Obama ends Iraq combat effort: ‘Time to turn page’

WASHINGTON — President Barack Obama on Tuesday declared an end to the U.S. combat role in Iraq after more than seven years of war, saying the country’s future now is up to its own people. “It is time to turn the page,” said the president, who opposed the war from the start.

Obama is keeping up to 50,000 troops in Iraq for support and counterterrorism training, and the final forces won’t be out until late next year. But he sought to mark Aug. 31, 2010 as a milestone in one of the defining chapters in recent American history.

“Ending this war is not only in Iraq’s interest — it is in our own,” Obama said in advance excerpts of a prime-time address he was to deliver from the Oval Office. “The United States has paid a huge price to put the future of Iraq in the hands of its people.”

In a telling sign of the domestic troubles weighing on his own nation, Obama reserved part of a war address to campaign for his efforts to revitalize the U.S. economy. On a night focused on his role as commander in chief, he said his “central responsibility as president” was to get people back to work.

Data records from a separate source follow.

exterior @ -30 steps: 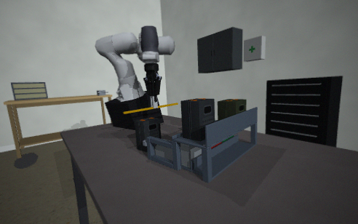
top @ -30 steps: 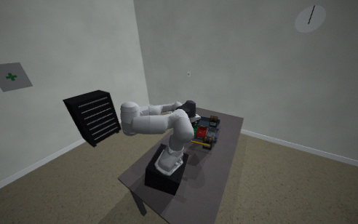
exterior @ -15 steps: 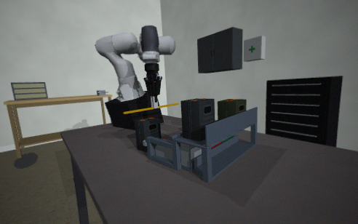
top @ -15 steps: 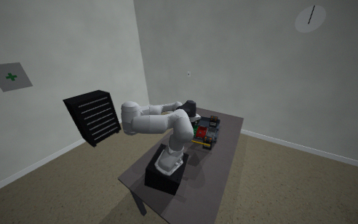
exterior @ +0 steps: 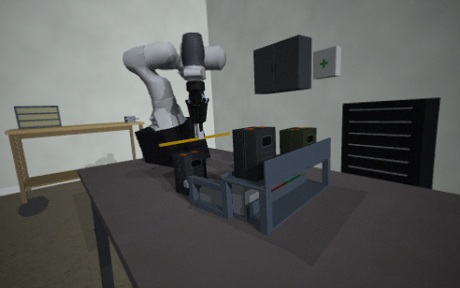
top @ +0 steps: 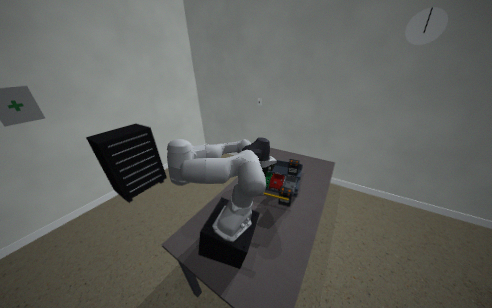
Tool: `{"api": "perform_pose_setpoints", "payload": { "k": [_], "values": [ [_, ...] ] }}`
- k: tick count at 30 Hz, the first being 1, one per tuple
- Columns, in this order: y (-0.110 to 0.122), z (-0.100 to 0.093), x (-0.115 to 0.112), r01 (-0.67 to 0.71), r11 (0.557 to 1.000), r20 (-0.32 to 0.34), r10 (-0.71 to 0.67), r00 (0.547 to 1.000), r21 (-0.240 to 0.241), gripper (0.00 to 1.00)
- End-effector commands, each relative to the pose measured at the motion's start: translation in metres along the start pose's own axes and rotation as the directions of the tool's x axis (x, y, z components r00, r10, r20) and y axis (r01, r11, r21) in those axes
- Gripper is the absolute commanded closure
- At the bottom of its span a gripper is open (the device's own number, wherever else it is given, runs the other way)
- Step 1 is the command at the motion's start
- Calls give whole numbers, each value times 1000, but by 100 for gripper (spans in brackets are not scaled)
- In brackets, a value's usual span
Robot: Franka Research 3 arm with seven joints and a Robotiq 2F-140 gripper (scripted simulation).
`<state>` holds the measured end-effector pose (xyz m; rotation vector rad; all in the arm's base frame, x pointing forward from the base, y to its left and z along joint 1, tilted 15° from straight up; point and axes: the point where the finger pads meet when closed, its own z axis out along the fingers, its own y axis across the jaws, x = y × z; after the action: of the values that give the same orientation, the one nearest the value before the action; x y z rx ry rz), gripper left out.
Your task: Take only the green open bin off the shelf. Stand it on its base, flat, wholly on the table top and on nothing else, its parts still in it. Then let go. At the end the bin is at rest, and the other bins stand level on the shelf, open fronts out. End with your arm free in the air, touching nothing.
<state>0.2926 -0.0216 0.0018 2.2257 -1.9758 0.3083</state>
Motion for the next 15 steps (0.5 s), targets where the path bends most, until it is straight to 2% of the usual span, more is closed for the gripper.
{"api": "perform_pose_setpoints", "payload": {
  "k": [1,15],
  "values": [
    [-1,-1,0,7,1000,-1,-7,1000,1,100],
    [-3,-1,1,7,1000,-1,-7,1000,1,100]
  ]
}}
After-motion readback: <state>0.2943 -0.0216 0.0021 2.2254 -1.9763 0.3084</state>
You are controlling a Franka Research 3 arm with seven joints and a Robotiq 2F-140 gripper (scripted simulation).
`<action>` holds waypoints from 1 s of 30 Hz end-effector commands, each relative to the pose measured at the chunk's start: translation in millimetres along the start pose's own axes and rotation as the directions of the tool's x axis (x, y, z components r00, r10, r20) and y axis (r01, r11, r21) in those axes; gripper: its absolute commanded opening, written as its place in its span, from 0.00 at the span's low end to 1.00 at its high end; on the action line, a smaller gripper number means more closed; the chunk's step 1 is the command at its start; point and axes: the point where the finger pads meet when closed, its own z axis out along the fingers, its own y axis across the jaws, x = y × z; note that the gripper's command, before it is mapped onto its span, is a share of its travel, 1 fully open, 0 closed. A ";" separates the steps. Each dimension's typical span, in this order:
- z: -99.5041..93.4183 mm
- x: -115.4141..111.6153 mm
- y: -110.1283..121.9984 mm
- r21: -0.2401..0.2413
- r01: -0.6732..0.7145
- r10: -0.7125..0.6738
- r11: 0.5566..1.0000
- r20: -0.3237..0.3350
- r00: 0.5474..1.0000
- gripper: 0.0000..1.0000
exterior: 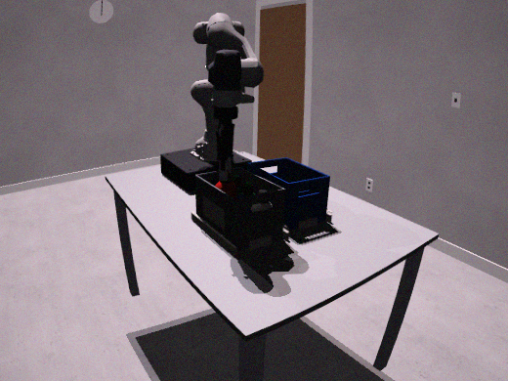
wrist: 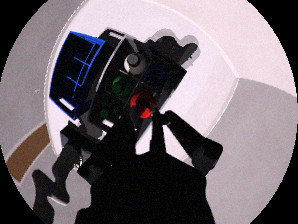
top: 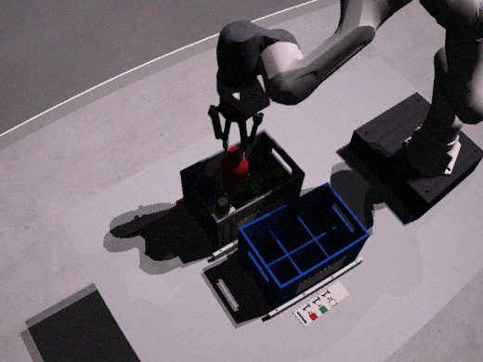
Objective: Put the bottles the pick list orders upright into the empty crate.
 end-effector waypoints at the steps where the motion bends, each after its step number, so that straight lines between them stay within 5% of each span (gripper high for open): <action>1: -12.8 2.2 1.5 -0.005 0.006 -0.006 1.000 -0.004 1.000 0.00; 30: -54.5 2.1 1.3 -0.005 0.006 -0.006 1.000 -0.004 1.000 0.00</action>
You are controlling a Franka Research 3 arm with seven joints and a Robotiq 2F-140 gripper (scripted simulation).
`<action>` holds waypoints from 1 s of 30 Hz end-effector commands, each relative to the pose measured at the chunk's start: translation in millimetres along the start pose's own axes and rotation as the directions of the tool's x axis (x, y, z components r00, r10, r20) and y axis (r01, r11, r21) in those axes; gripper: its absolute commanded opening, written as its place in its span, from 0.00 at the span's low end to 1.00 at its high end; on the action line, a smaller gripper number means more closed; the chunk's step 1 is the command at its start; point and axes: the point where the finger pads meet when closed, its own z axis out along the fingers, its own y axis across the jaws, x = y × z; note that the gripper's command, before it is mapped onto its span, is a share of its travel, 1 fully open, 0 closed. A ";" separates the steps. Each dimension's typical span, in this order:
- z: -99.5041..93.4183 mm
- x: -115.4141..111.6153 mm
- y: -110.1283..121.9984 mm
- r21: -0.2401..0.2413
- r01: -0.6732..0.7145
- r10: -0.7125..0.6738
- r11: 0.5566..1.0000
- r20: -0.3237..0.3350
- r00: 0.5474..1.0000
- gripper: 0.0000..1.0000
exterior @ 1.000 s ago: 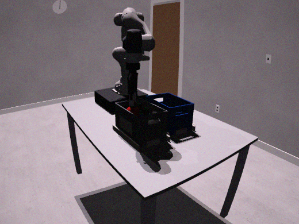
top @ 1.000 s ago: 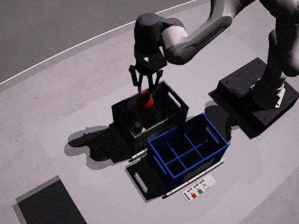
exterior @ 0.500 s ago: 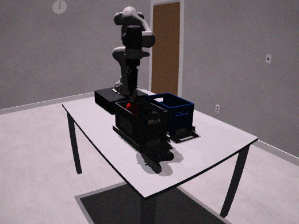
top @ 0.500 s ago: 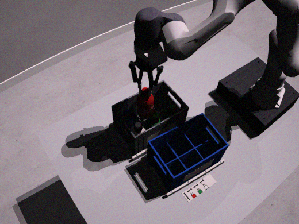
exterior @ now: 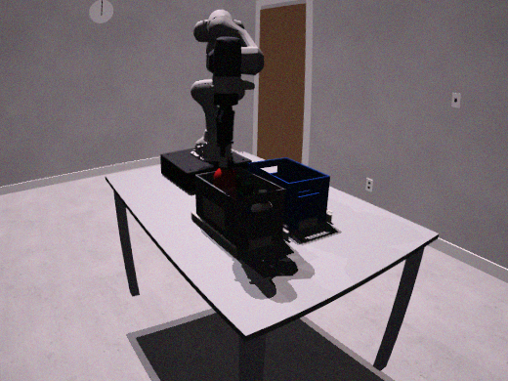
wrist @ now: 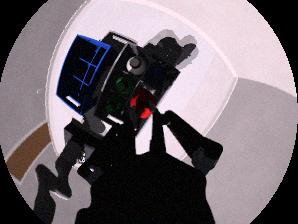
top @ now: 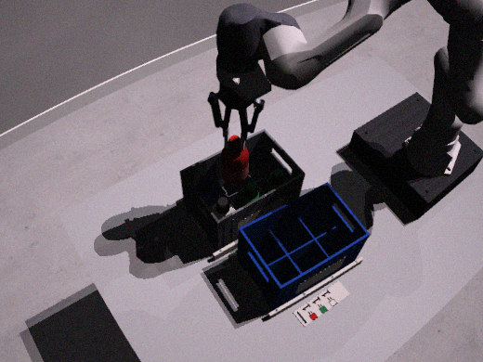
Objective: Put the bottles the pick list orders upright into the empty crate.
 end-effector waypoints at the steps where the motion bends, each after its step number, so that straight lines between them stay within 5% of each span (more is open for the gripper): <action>1: -12.3 2.6 1.3 -0.006 0.006 -0.006 1.000 -0.004 1.000 0.00; 30: -55.6 2.4 1.0 -0.006 0.006 -0.006 1.000 -0.004 1.000 0.00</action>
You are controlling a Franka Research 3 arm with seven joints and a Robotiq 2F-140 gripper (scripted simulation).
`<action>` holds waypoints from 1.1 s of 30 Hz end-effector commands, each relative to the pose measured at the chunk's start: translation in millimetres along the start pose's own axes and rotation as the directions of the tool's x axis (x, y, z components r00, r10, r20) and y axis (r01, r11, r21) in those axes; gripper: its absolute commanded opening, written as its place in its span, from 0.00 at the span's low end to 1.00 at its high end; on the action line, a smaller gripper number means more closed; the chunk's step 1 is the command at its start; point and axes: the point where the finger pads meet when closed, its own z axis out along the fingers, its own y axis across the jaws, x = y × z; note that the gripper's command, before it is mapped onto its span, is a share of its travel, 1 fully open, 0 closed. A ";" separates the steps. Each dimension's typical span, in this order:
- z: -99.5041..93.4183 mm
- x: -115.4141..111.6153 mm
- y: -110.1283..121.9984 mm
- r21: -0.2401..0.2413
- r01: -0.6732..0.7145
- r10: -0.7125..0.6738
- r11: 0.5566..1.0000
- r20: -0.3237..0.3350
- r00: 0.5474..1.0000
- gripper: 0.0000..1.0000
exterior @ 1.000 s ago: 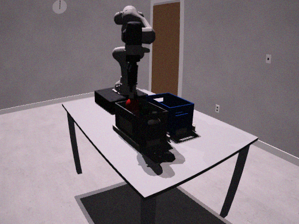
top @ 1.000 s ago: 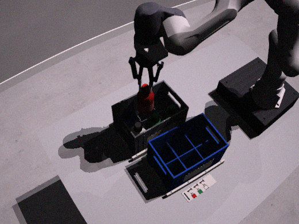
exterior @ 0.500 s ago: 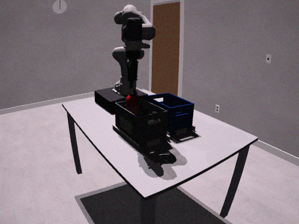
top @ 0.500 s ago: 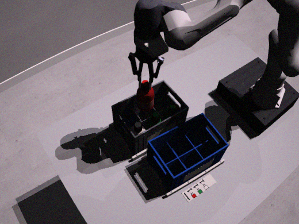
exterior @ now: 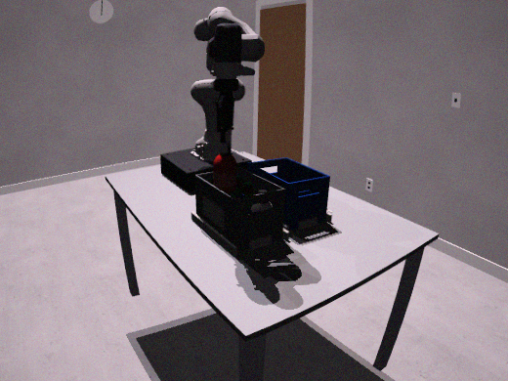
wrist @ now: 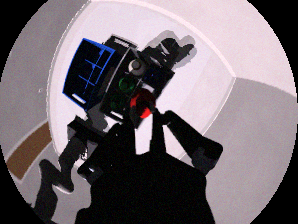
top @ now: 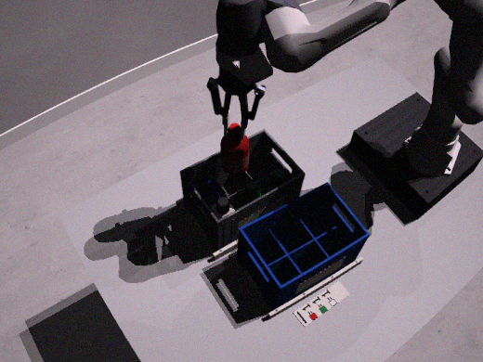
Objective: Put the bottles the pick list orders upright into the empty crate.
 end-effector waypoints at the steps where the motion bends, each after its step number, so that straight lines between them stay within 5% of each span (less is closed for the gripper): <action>1: -9.9 2.4 0.2 -0.004 0.006 -0.006 1.000 -0.004 1.000 0.00; 16: -34.9 2.3 0.1 -0.004 0.006 -0.006 1.000 -0.004 1.000 0.00; 33: -35.5 2.3 0.1 -0.004 0.006 -0.006 1.000 -0.004 1.000 0.00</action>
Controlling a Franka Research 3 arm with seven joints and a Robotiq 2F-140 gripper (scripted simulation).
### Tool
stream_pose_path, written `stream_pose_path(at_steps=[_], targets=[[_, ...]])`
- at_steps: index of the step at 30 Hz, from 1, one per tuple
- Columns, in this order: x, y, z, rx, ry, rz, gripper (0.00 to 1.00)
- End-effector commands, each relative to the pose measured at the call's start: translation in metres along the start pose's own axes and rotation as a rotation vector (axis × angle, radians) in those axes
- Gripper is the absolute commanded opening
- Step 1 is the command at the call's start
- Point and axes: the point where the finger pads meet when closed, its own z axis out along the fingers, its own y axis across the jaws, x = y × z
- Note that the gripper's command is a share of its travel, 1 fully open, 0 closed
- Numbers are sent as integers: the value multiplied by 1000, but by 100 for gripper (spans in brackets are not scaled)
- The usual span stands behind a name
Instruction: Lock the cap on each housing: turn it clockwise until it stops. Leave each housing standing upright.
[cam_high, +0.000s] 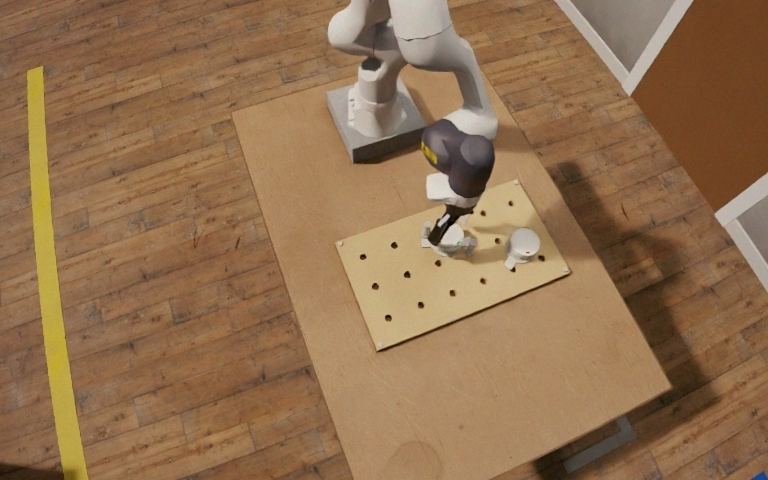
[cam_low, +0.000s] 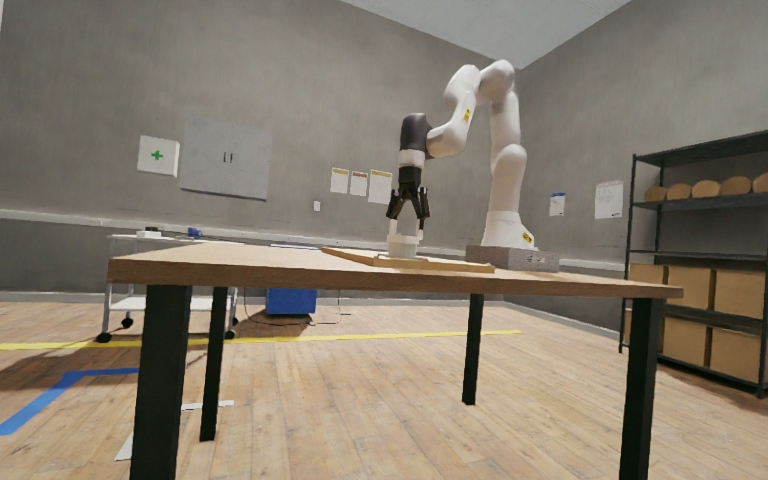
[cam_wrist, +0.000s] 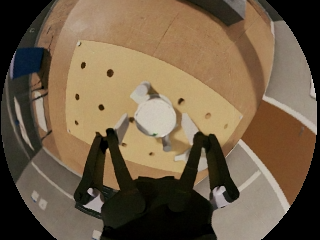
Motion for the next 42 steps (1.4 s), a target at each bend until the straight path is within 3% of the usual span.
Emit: stream_pose_path(at_steps=[1,42], targets=[[-2,0,1,5,-5,18,78],[-2,0,5,5,-5,18,78]])
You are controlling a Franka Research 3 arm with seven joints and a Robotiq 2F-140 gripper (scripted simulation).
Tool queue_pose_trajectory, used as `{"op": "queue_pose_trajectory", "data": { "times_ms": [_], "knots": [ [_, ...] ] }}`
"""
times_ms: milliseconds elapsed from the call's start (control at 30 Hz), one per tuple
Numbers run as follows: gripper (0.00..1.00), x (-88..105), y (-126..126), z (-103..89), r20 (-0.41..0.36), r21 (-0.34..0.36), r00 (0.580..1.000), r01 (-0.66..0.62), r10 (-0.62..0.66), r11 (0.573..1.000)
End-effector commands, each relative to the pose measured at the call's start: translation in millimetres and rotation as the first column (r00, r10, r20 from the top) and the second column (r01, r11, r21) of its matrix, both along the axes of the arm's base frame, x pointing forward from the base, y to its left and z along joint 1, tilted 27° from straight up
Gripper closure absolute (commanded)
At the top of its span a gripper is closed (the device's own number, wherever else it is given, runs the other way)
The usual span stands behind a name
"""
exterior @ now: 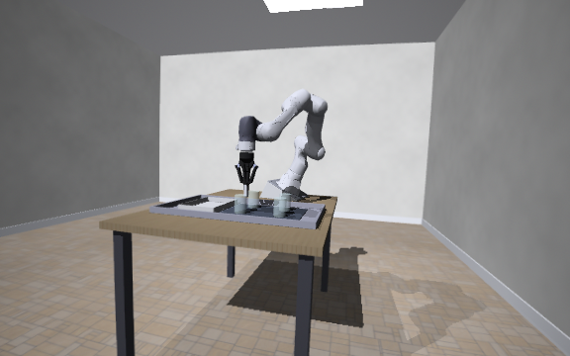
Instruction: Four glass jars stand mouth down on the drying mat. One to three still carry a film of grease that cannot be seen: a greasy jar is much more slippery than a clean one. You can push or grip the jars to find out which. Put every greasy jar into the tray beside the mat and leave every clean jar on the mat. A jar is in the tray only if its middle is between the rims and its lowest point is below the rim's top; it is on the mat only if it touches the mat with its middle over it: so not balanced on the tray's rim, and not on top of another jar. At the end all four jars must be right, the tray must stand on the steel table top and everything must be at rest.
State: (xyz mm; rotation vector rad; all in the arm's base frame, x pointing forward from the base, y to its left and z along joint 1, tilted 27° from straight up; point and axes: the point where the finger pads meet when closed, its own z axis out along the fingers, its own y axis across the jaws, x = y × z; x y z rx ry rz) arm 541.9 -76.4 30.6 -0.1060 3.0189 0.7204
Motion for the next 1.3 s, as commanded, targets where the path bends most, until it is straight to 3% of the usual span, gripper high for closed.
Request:
{"op": "queue_pose_trajectory", "data": {
  "times_ms": [0,1267],
  "knots": [
    [1.00,5.0,-2.0,0.0,0.020,-0.008,1.000,-0.005,0.005,1.000],
    [1.00,8.7,-1.8,0.3,0.020,-0.008,1.000,-0.005,0.005,1.000]
  ]
}}
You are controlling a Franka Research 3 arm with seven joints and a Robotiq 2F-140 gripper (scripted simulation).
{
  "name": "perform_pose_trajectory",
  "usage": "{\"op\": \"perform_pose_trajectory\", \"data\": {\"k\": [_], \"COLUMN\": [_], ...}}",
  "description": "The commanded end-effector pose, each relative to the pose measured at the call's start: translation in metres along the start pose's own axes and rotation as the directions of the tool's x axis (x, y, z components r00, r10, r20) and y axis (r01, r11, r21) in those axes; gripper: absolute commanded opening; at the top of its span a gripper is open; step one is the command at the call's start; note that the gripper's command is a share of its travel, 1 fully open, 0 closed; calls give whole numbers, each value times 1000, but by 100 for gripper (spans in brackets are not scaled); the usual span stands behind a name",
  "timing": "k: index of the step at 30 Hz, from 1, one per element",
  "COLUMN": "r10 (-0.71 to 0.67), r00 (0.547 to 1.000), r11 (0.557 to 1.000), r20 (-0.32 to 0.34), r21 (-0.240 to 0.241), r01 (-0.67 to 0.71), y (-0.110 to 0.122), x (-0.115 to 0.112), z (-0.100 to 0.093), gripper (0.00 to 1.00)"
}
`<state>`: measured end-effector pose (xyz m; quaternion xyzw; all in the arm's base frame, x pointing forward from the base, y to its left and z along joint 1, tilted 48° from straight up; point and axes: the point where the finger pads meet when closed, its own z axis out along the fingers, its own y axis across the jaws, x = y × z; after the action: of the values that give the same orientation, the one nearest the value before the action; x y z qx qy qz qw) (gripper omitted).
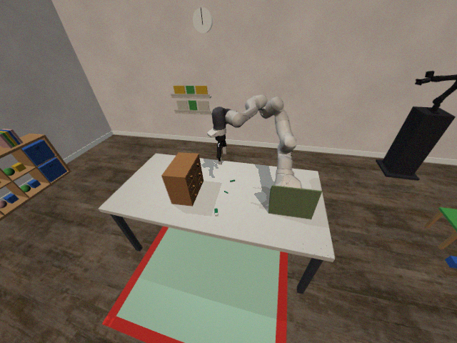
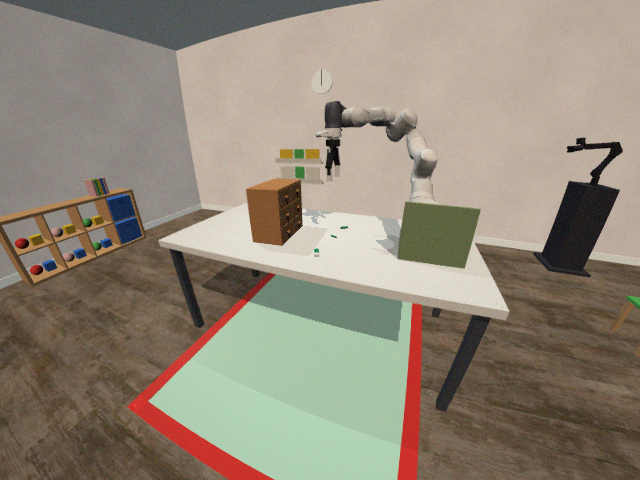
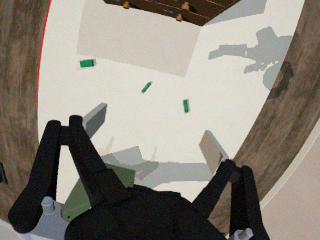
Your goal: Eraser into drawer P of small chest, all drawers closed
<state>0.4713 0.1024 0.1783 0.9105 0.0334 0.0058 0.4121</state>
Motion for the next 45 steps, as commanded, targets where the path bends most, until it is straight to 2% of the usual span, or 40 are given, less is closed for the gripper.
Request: {"op": "perform_pose_trajectory", "data": {"k": [1,6,10,21,29,36,40,44,45], "r10": [-5,-23,-32,-36,-35,-34,-33,-30,-30], "r00": [1000,1000,999,999,999,991,974,937,937], "r11": [1000,1000,999,999,999,999,999,999,999], "r20": [-12,-12,-12,-14,-37,-130,-225,-348,-348], "r21": [9,10,10,10,10,10,10,10,10], "r01": [5,23,33,36,36,36,36,36,36], "y": [-15,-31,-39,-42,-42,-42,-43,-43,-43], "x": [15,29,35,38,40,49,59,71,71], "z": [27,61,77,84,86,95,104,116,116], "gripper": [100,100,100,100,100,100,100,100,100]}}
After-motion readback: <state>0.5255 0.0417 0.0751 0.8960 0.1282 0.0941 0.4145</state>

“Our most urgent task is to restore our economy,” Obama said.

The ending of the combat mission on this date had been known for 18 months. Yet given the stakes, the toll in American lives and dollars and the long consuming debate, Obama sought to explain it to the country.

“Operation Iraqi Freedom is over, and the Iraqi people now have lead responsibility for the security of their country,” Obama said. He made sure to remind the nation that he had promised to meet this goal and shrink U.S. involvement by now, “and that is what we have done.”